How would formulary apportionment work?
Under the current global system, multinational firms determine their profits separately in each tax jurisdiction in which they operate. A system that apportioned profits by formula would allocate a firm’s worldwide income across countries based on its sales, assets, and payroll in each jurisdiction.
How it Works
Under formulary apportionment, a multinational corporation would allocate its profits across countries based on its sales, payroll, and capital base in each jurisdiction. It would pay domestic corporate taxes on the share of its worldwide income that is allocated to each jurisdiction. An alternative would base a corporation’s taxes only on the fraction of its worldwide sales destined for domestic consumers, a so-called “destination-based” corporate profits tax.

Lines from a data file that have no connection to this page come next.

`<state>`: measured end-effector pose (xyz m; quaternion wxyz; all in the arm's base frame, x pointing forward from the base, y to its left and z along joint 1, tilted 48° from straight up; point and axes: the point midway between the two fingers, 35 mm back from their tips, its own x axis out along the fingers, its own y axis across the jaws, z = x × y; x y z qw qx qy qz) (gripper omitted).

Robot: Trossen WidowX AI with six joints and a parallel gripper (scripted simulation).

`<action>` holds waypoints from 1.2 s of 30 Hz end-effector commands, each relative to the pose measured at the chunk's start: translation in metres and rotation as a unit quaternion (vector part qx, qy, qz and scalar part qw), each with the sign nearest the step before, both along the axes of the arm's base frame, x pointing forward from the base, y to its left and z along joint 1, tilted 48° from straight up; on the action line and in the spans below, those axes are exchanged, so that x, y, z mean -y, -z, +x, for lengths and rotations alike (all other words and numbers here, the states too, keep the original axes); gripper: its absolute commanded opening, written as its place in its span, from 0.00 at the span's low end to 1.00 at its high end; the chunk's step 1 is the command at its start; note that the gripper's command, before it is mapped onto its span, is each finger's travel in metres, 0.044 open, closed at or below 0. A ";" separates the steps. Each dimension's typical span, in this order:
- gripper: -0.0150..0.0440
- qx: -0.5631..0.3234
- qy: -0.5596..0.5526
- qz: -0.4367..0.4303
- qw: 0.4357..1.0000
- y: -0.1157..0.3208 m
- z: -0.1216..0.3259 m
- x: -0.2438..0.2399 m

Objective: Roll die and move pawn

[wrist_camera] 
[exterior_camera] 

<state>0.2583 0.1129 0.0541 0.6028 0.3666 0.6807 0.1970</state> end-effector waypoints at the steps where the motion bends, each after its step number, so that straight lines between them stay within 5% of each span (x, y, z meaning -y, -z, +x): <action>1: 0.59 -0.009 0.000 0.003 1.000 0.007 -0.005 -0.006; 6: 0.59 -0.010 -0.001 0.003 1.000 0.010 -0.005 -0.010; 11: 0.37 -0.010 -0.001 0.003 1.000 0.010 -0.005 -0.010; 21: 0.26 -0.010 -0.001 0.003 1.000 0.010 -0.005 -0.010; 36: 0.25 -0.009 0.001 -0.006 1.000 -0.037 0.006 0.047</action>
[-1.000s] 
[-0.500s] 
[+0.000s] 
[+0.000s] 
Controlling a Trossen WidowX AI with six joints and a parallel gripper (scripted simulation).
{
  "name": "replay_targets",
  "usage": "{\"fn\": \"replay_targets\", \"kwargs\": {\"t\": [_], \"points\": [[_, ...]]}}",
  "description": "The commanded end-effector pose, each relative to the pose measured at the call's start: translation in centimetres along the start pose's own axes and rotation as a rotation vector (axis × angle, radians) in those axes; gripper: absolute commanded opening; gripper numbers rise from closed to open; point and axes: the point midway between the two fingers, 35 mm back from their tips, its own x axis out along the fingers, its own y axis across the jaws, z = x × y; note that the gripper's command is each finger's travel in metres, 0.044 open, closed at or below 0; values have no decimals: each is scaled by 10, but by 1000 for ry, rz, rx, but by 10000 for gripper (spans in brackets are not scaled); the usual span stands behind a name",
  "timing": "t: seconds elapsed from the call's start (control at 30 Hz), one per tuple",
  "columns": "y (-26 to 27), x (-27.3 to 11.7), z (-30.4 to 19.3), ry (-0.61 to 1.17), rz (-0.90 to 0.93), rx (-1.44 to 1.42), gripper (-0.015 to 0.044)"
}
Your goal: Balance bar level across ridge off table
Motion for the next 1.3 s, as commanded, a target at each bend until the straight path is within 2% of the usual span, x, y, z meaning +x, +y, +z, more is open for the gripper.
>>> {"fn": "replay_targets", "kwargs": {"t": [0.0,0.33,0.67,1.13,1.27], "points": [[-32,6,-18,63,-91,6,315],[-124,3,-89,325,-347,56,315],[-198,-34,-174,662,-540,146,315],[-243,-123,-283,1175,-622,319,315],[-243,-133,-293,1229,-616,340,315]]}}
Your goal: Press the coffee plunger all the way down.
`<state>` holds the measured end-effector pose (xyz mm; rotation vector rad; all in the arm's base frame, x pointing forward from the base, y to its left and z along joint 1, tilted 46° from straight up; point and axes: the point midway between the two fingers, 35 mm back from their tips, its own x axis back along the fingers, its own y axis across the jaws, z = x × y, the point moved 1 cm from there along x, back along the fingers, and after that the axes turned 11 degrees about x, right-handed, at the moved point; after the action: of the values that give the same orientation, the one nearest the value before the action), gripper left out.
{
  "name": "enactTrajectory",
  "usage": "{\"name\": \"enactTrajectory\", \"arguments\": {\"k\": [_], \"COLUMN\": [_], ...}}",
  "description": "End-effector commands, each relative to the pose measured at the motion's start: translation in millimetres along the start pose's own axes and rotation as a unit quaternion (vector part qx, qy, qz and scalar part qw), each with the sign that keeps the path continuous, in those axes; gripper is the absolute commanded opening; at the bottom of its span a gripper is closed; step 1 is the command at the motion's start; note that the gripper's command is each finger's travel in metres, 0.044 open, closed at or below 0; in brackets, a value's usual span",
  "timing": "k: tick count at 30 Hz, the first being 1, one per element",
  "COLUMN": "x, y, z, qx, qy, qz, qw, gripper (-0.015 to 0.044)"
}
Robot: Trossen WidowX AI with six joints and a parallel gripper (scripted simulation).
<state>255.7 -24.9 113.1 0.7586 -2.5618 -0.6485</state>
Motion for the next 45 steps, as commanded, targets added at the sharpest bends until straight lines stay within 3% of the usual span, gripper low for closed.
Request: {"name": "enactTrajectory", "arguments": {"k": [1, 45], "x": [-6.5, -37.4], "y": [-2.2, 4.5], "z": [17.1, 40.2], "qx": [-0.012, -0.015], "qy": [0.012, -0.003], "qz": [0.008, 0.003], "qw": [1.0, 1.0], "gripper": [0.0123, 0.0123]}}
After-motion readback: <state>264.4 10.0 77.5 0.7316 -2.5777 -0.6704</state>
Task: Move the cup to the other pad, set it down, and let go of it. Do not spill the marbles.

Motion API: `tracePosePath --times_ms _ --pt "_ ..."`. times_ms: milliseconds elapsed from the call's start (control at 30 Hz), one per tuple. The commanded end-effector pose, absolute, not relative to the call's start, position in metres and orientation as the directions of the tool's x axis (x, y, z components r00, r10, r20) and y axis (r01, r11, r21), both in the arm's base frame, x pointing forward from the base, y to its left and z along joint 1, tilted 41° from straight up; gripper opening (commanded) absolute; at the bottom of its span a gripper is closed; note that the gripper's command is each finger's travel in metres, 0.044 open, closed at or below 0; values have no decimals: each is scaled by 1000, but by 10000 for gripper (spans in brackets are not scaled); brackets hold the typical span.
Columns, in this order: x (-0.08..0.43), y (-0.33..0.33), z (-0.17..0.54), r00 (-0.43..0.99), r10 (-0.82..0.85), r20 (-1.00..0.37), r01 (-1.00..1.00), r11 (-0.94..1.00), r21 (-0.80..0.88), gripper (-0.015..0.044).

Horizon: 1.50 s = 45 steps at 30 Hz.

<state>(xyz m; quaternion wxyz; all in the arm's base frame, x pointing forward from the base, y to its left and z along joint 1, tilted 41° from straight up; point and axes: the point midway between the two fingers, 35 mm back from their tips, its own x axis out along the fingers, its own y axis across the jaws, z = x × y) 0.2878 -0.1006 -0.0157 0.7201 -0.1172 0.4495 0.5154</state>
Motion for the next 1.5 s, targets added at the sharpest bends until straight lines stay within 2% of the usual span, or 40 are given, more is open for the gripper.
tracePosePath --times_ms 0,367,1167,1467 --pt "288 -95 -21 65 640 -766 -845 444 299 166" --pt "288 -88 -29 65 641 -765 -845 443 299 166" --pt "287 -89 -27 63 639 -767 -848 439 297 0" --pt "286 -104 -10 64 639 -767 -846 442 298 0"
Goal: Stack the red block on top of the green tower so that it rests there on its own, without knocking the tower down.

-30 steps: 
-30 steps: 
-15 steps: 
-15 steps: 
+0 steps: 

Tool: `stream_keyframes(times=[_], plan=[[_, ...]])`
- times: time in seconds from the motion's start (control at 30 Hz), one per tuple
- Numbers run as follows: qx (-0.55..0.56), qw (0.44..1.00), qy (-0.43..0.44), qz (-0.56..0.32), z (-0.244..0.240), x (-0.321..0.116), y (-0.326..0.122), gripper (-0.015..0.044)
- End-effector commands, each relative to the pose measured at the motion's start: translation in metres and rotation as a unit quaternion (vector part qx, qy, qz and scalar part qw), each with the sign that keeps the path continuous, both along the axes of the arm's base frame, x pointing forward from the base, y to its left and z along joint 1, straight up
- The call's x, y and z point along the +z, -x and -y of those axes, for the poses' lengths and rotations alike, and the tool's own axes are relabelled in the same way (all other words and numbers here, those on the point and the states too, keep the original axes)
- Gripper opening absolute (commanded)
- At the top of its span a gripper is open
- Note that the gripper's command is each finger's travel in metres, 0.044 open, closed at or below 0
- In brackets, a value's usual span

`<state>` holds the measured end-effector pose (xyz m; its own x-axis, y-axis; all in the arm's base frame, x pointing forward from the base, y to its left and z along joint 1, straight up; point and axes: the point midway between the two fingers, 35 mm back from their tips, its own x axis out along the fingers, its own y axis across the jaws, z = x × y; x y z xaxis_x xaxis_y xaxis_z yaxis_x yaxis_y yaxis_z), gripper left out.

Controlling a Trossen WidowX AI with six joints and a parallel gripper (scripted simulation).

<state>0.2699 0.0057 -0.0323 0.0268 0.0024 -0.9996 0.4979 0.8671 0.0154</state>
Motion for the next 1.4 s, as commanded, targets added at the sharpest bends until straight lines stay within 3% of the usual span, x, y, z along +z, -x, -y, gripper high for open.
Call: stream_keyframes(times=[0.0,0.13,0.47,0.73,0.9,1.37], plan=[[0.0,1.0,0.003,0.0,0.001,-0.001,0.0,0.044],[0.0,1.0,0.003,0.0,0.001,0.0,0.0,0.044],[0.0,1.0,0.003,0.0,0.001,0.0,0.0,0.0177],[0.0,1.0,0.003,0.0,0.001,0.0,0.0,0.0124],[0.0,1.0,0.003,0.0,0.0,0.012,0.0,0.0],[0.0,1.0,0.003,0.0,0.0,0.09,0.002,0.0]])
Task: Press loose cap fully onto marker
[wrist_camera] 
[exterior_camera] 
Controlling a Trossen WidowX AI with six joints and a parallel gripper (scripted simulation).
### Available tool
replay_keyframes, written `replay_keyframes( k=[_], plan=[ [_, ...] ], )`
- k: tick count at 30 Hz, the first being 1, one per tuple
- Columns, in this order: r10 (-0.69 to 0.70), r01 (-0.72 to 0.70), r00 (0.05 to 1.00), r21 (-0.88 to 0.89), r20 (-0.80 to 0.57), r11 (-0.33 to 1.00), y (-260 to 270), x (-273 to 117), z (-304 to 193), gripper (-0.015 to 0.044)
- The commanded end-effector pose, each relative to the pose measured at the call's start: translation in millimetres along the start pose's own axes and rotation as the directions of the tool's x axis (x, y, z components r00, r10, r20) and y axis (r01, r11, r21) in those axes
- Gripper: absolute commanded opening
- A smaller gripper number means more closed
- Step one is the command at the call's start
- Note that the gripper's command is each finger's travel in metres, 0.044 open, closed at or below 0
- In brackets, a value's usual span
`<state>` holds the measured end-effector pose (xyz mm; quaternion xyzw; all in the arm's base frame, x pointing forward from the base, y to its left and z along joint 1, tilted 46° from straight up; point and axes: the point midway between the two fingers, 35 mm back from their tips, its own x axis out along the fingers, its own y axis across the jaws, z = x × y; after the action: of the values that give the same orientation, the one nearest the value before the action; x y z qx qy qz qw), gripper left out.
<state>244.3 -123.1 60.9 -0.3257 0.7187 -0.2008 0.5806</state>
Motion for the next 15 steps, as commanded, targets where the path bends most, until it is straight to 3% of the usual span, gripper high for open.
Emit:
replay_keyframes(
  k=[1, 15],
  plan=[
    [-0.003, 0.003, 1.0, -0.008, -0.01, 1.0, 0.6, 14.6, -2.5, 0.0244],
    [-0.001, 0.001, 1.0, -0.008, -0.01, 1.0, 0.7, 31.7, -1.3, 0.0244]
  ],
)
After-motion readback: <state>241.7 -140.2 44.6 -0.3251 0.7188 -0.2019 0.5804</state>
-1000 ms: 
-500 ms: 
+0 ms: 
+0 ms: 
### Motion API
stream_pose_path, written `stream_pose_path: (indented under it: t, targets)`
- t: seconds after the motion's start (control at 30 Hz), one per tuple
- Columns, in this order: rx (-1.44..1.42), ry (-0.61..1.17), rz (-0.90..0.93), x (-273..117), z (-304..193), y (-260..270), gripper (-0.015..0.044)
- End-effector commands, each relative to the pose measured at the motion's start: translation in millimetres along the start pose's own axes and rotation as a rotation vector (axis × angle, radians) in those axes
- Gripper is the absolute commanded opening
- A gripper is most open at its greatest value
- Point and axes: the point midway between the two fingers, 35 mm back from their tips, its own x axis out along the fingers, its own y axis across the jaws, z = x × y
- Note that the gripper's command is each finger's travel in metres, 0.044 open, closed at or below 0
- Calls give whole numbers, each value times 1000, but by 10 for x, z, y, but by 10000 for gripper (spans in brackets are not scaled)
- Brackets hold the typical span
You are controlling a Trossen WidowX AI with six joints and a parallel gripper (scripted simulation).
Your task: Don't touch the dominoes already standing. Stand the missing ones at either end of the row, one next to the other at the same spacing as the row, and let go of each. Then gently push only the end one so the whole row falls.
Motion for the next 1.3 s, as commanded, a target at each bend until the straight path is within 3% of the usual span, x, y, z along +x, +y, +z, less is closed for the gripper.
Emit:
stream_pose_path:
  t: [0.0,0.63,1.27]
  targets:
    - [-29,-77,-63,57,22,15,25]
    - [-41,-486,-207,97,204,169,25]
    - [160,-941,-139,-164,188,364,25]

Many states in the United States use a formulary apportionment system to determine their taxable share of US-source corporate profits. The formulas have been historically based on a weighted average of the shares of sales, payroll, and assets in the state. But recently, some states have shifted to a sales-only apportionment system in order to remove any incentive to shift employees or facilities to other jurisdictions.
The adoption of formulary apportionment by states was motivated by the widespread perception that states are so highly integrated economically that it is impractical to try to determine how much of a firm’s income is earned by an affiliate in one state and how much by an affiliate in another.
Advantages of Formulary Apportionment
Formulary apportionment would remove the current artificial incentive for multinationals to shift reported income to low-tax locations because tax liabilities would be allocated by a measure (or measures) of their real economic activity in each location. These measures are far more difficult to manipulate for tax purposes than the division of profits among separate entities within a firm.
Formulary apportionment would also reduce the tax system’s complexity and the administrative burden it imposes on firms. Firms would no longer have to allocate income or expenses across countries for tax purposes. There would no longer be a need for controlled foreign corporation rules because all profits assigned to foreign activities would be exempt. For this reason, there would also no longer be a need for foreign tax credits, so firms would have no incentive to manage profit repatriation to maximize the availability of offsetting tax credits. Because intra-firm transactions would not affect the measure of domestic profits, there would be no need for transfer-pricing rules for intra-firm transactions, which would remove a major source of dispute between corporations and tax authorities.
The United States and other high-tax countries would gain substantial revenue under formulary apportionment because firms’ shares of real economic activity in these countries typically exceed the shares of income they now report as originating there. The move to formulary apportionment could therefore be made revenue-neutral by substantially reducing corporate tax rates. Moreover, because it would make a multinational corporation’s tax liability independent of both its legal residence and its legal form (for example, branch or subsidiary), formulary apportionment would also remove any incentive for corporate inversions in which firms from two countries merge to move around their tax liabilities.
Problems and Disadvantages
Formulary apportionment would require an agreement among the major economies to scrap the current separate-entity system and to agree on how to allocate corporate income among jurisdictions. It would also require agreement on common accounting methods for measuring corporate profits.
A unilateral move by the United States to formulary apportionment would result in double taxation of some income of multinationals and exemption of other income. That’s because different countries would use radically different methods of allocating income among jurisdictions.
A formulary apportionment system would introduce new boundary problems between high-tax and low-tax activities. While the current separate-entity system creates incentives to shift reported profits among separate firms within a multinational corporation, formulary apportionment provides incentives to shift profits between multinationals and separately owned firms. For example, if physical assets are one of the determinants of the location of a multinationals’ profits, a firm might well have an incentive to contract out its manufacturing to independently owned firms in high-tax jurisdictions instead of establishing a manufacturing subsidiary within the firm.
Formulary apportionment does not provide an answer to how to locate a firm’s intangible assets, which are a significant share of the value of some of the leading multinationals, especially in the high-tech and pharmaceutical sectors.
Some analysts and commentators favor sales- or destination-based allocation of corporate profits because firms are least likely to reduce sales in a jurisdiction simply to reduce tax liability. A problem with a sales-based allocation, however, is that multinationals can then avoid tax on the profits from their intangible assets by selling their products to independent distributors in low-tax countries, who would then resell them throughout the world. Although rules could be written to prevent abuses of this type, they would be cumbersome and hard to enforce because most of the output of multinationals is sold primarily to other companies in complex supply chains rather than directly to final consumers.
Altshuler, Rosanne, and Harry Grubert. 2010. “Formula Apportionment: Is it Better than the Current System and are there Better Alternatives?” National Tax Journal 63 (4): 1145–84.
Avi-Yonah, Reuven S., and Kimberly A. Clausing. 2007. Reforming Corporate Taxation in a Global Economy: A Proposal to Adopt Formulary Apportionment. Discussion paper. Washington, DC: The Hamilton Project.
Graetz, Michael, and Rachael Doud. 2013. “Technological Innovation, International Competition, and the Challenges of International Income Taxation.” Columbia Law Review 113 (3): 347–446.